Each record should be given back exactly, with none missing.
+ + +
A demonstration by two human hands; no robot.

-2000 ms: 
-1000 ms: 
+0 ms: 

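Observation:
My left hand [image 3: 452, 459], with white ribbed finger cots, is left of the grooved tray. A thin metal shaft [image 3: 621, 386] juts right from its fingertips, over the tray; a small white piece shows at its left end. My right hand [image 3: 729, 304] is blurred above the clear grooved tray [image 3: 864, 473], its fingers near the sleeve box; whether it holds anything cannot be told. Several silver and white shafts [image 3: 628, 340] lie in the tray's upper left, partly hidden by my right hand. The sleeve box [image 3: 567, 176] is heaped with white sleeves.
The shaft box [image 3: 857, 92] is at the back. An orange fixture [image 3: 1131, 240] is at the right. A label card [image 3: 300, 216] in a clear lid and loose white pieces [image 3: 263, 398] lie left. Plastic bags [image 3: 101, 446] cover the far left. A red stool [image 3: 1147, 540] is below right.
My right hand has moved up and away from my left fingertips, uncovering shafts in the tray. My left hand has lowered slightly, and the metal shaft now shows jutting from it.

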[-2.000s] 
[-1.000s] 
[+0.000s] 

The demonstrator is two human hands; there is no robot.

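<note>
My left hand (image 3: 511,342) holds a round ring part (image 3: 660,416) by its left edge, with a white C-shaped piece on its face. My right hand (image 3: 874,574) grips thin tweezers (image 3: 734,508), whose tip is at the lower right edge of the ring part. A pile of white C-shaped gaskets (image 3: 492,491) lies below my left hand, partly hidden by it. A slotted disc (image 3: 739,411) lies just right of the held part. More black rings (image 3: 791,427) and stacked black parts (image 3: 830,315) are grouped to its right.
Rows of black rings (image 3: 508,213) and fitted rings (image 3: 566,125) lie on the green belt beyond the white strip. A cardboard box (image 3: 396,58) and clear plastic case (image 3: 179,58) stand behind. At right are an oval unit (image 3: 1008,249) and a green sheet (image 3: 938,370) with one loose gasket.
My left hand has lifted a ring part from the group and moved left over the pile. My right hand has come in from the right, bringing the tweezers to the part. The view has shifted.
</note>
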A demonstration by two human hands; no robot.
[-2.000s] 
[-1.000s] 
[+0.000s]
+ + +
■ Completed exercise:
A demonstration by two human hands; no robot.

-2000 ms: 
-1000 ms: 
+0 ms: 

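Observation:
My left hand [image 3: 452, 459], with white ribbed finger cots, is left of the grooved tray. A thin metal shaft [image 3: 621, 386] juts right from its fingertips, over the tray; a small white piece shows at its left end. My right hand [image 3: 729, 304] is blurred above the clear grooved tray [image 3: 864, 473], its fingers near the sleeve box; whether it holds anything cannot be told. Several silver and white shafts [image 3: 628, 340] lie in the tray's upper left, partly hidden by my right hand. The sleeve box [image 3: 567, 176] is heaped with white sleeves.
The shaft box [image 3: 857, 92] is at the back. An orange fixture [image 3: 1131, 240] is at the right. A label card [image 3: 300, 216] in a clear lid and loose white pieces [image 3: 263, 398] lie left. Plastic bags [image 3: 101, 446] cover the far left. A red stool [image 3: 1147, 540] is below right.
My right hand has moved up and away from my left fingertips, uncovering shafts in the tray. My left hand has lowered slightly, and the metal shaft now shows jutting from it.
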
[-2.000s] 
[-1.000s] 
[+0.000s] 

The demonstrator is two human hands; there is no robot.

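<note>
My left hand (image 3: 511,342) holds a round ring part (image 3: 660,416) by its left edge, with a white C-shaped piece on its face. My right hand (image 3: 874,574) grips thin tweezers (image 3: 734,508), whose tip is at the lower right edge of the ring part. A pile of white C-shaped gaskets (image 3: 492,491) lies below my left hand, partly hidden by it. A slotted disc (image 3: 739,411) lies just right of the held part. More black rings (image 3: 791,427) and stacked black parts (image 3: 830,315) are grouped to its right.
Rows of black rings (image 3: 508,213) and fitted rings (image 3: 566,125) lie on the green belt beyond the white strip. A cardboard box (image 3: 396,58) and clear plastic case (image 3: 179,58) stand behind. At right are an oval unit (image 3: 1008,249) and a green sheet (image 3: 938,370) with one loose gasket.
My left hand has lifted a ring part from the group and moved left over the pile. My right hand has come in from the right, bringing the tweezers to the part. The view has shifted.
</note>
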A demonstration by two human hands; no robot.
[-2.000s] 
[-1.000s] 
[+0.000s]

With that, the output is done.